Functions for score vector and Hessian (including offset term):

```r
d1ofs <- function(beta, X, y, offset){
  d1 <- rep(0, length(beta))
  for(i in 1:length(y)){
    d1 <- d1 + (y[i] -  offset[i] *exp(X[i,] %*% beta)) %*% X[i,]
  }
  return(colSums(d1))
}

d2ofs <- function(beta, X, y, offset){
  d2 <- matrix(0, nrow = length(beta), ncol = length(beta))
  for(i in 1:length(y)){
    d2 <- d2 - offset[i] * t((exp(X[i,] %*% beta)) %*% X[i,]) %*% (X[i,])
  }
  return(d2)
}
```

---

### Poisson regression with offset

Implementing Newton-Raphson:

```r
beta <- c(mean(log(bike$crashes)), 0, 0)
X <- cbind(1, bike$traffic_vol, bike$pct_rural)
y <- bike$crashes
offset <- bike$pop
iter <- 1
delta <- 1

temp <- matrix(0, nrow = 500, ncol = 3)

while(delta > 0.000001 & iter < 500){
  old <- beta
  beta <- old - solve(d2ofs(beta = beta, X = X, y = y, offset = offset)) %*% 
                d1ofs(beta = beta, X = X, y = y, offset = offset)
  temp[iter,] <- beta
  
  delta <- sqrt(sum((beta - old)^2))
  iter <- iter + 1
}
```

---

### Poisson regression with offset

```r
round(beta, 6)
```

```
##           [,1]
## [1,] -6.916803
## [2,] -0.000047
## [3,] -0.010936
```

```r
round(m3$coefficients, 6)
```

```
## (Intercept) traffic_vol   pct_rural 
##   -6.916803   -0.000047   -0.010936
```

Our manual Newton-Raphson code lines up, as expected.

---

### Fisher Scoring

---

### Fisher Scoring

Fisher Scoring replaces `$\nabla^2 \log \mathcal{L}$` with the expected 
Fisher information:

`\begin{align*}
E\Large(\left(\nabla\log\mathcal{L} \right)\left(\nabla\log\mathcal{L} \right)^T \Large),
\end{align*}`

which is asymptotically equivalent to the Hessian.

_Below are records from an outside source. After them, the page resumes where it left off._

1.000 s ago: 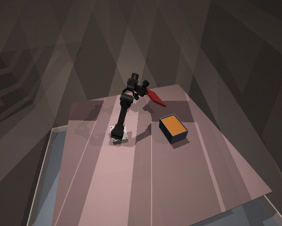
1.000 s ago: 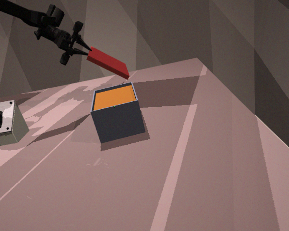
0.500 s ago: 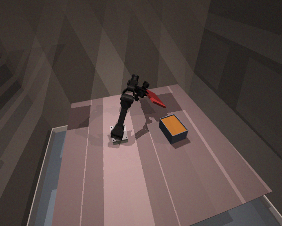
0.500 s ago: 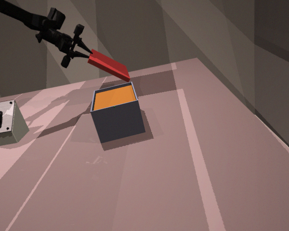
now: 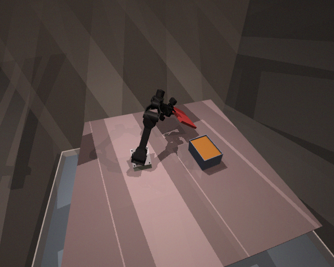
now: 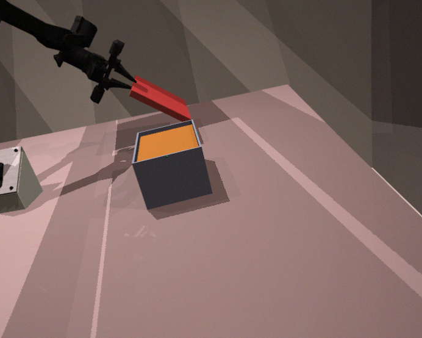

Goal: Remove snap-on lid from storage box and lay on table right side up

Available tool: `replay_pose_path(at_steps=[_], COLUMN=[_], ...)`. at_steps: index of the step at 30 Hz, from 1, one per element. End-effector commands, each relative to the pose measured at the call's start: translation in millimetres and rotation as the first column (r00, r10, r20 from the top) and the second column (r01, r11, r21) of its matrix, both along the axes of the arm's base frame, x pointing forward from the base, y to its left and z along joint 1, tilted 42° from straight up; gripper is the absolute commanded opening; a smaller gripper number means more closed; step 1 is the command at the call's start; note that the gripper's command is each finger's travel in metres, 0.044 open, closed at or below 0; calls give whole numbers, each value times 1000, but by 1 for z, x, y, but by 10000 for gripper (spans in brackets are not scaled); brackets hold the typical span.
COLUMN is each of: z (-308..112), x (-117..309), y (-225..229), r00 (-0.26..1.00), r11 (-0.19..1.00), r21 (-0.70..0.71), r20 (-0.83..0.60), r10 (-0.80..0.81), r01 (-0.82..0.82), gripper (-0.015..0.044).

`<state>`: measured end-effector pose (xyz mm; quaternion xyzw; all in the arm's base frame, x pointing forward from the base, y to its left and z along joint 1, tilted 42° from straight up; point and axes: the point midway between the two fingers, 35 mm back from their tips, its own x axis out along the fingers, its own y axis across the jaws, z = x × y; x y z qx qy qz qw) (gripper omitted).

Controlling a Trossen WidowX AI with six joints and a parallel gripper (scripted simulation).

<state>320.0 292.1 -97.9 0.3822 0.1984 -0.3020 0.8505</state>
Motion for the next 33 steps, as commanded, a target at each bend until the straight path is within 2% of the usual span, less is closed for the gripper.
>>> replay_pose_path(at_steps=[1,33], z=[-2,-21], x=[0,-1], y=[-2,-19], r00=[1000,1000], r11=[1000,1000], r21=[-5,-6], r20=[4,4], r10=[4,4], r01=[-4,-4], gripper=[0,0])
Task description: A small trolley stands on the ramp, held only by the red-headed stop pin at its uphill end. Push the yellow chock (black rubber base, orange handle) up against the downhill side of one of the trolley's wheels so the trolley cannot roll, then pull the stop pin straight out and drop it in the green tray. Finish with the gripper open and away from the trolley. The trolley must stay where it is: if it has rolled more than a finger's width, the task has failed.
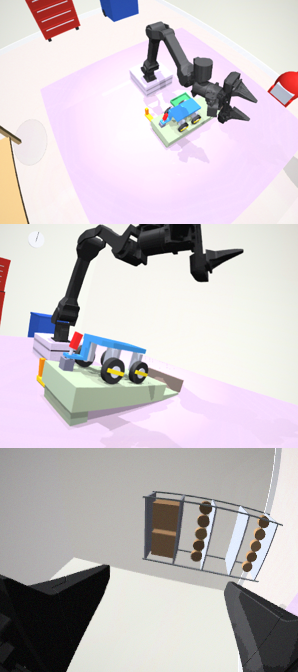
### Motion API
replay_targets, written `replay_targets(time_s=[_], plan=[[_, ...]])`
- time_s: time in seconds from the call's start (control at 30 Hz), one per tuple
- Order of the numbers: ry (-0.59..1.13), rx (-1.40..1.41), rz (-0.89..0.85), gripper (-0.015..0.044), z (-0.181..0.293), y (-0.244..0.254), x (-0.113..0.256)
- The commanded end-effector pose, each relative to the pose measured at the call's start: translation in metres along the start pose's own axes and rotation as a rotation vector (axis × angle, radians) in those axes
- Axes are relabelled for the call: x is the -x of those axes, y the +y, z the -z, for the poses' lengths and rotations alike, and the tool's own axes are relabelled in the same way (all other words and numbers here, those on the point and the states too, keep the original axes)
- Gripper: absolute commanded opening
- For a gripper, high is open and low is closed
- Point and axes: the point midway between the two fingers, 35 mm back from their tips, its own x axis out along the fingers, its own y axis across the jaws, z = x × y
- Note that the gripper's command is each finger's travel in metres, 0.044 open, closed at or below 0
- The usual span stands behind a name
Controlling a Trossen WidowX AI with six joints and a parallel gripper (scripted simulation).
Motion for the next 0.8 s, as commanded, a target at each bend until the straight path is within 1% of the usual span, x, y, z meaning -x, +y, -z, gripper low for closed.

It's often easier to 
implement because we don't need to take the second derivative.

Fisher Scoring is usually a bit more stable than vanilla Newton-Raphson and
the initial steps usually "get to where we want" faster. Newton-Raphson and 
Fisher Scoring updating steps are identical for GLMs under canonical link.